I was in St. Croix, and had to take a short flight from one island to another. This is a tiny archipelago of tropical islands, so of course I wasn’t expecting a jet. But when we walked onto the tarmac, I was shocked at the size of this plane. Ten passengers squeezed on board for an absolutely jam-packed flight—with me in the co-pilot seat, my knees against the metal casing of the nose and right in front of the windshield.
Travel is a constant of my work. But the kind of travel I do—what most of us do—is compartmentalized in my brain from what’s really going on (being tens of thousands of feet high in the sky, moving at 600 miles per hour). I’m watching a movie. I’m ordering snacks and refreshments from the cart. I’m sending emails. My traveller’s perspective is not one of me, sitting in a plane. It’s me sitting in a chair. I’d never thought of the process before. I’d never had to, perhaps because I’d never had a windshield-view.
The take-off was exciting and loud, with the propellers rumbling to propel us up. But go high enough and on most days, within a few seconds, you’ll penetrate the ceiling of clouds. And from the co-pilot seat, the clouds are a big deal. You venture from blue sky into a white expanse of completely disorienting nothingness—a three-dimensional space with no clear up or down.
When a diver goes deep enough into the ocean, they go from blue to black just as much as a pilot goes from blue to white. In both very hostile and non-human-friendly environments, we are blind. We can only exist there by fully trusting the machines that allow us to exist there. We have to trust the propeller, the oxygen tank. Our senses are no longer sufficient. We are completely out of our element.
I freaked out. I doubt the pilot picked up on my cold sweat, but I absolutely froze. He pushed a few buttons and then looked at me with a friendly but very everyday-routine kind of shrug before turning to his paperwork. Not only could he not see out the windshield, he wasn’t even trying.
Here’s why. He knows IFR: Instrument Flight Rules.
He doesn’t need a blue sky, and he doesn’t need the windshield. Like a second language, he reads the panel and understands how that places him in his environment. He knows how to navigate. What is second nature to him absolute panic to me. This is what got me to thinking. What was making me so frightened?
This is no different than the flying I always do. It’s just smaller. I’m just seeing more of it.
Thousands of people fly in little planes like this every day all around the world. Flying is safer than driving a car. Heck, it’s probably safer than using a crosswalk, and by a big margin.
As he did his paperwork, the pilot’s knee bumped against mine. Or maybe mine bumped against his, shaking like a leaf. I looked over at him. He yawned.

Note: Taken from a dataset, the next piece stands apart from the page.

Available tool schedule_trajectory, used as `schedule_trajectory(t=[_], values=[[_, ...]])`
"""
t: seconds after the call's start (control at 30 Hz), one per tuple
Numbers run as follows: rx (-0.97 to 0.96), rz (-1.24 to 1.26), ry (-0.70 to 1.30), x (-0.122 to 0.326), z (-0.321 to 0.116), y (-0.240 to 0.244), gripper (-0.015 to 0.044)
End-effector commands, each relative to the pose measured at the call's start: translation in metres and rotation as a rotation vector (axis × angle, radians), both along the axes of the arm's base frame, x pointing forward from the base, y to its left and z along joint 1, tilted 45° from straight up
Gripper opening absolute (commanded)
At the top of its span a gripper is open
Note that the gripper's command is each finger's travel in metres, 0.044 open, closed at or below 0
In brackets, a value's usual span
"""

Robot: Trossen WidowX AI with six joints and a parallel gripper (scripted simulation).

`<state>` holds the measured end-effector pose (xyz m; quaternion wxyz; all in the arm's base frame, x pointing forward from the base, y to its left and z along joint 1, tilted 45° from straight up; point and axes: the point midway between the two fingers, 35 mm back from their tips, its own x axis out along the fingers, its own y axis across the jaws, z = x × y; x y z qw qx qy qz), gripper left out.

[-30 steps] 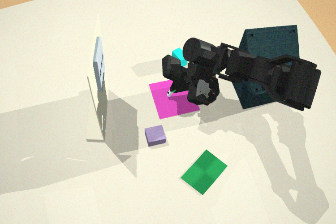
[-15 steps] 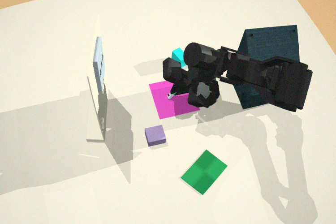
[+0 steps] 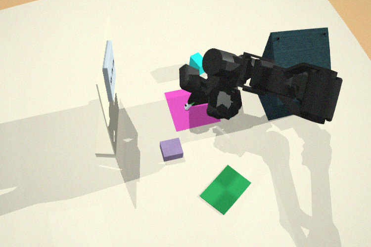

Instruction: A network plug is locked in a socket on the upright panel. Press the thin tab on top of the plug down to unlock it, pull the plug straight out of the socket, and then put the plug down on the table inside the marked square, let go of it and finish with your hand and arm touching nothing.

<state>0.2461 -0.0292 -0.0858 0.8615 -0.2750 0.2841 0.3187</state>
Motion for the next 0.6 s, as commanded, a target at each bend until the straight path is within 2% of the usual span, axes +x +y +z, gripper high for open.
schedule_trajectory(t=[0.0,0.1,0.57], values=[[0.0,0.001,0.0,-0.0002,0.0,0.0001,0.0079],[0.0,0.001,0.0,-0.0002,0.0,0.0001,0.0156],[-0.001,0.001,0.003,-0.0042,0.0042,-0.0033,0.0156]])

How can this be no big deal to him, but such a big deal to me?
This is when the little lesson took root in my brain. In a new environment or in changing conditions, we are mercilessly removed from what feels familiar and safe. We can no longer navigate. When our perspective changes—especially if that shift is unexpected, unfamiliar, or out of our control—we resist.
So let’s say you’re right up at a windshield. Things are unfolding in a way that feels disorienting, and even upsetting. Remember these two things:
Of course you’re disoriented, even upset. That’s normal, in not-normal conditions.
While you can’t just switch off those instincts, you can get better at giving over some trust: of the process, the people around you, the language you simply may not understand yet.
The pilot’s lackadaisical manner eventually calmed me down. He dug in his bag for a packed lunch.
Clearly, he does this run ten times a day.
The instrument panel makes perfect sense to him. He can see, no problem.
The pilot and I share the exact same circumstance, but not the same point of view. He can see when I cannot. Are you in white clouds, like me? Or the pitch-black darkness of serious depth? We may not be able to help our instincts, but we can get better at practicing an appreciation for radically different points of view.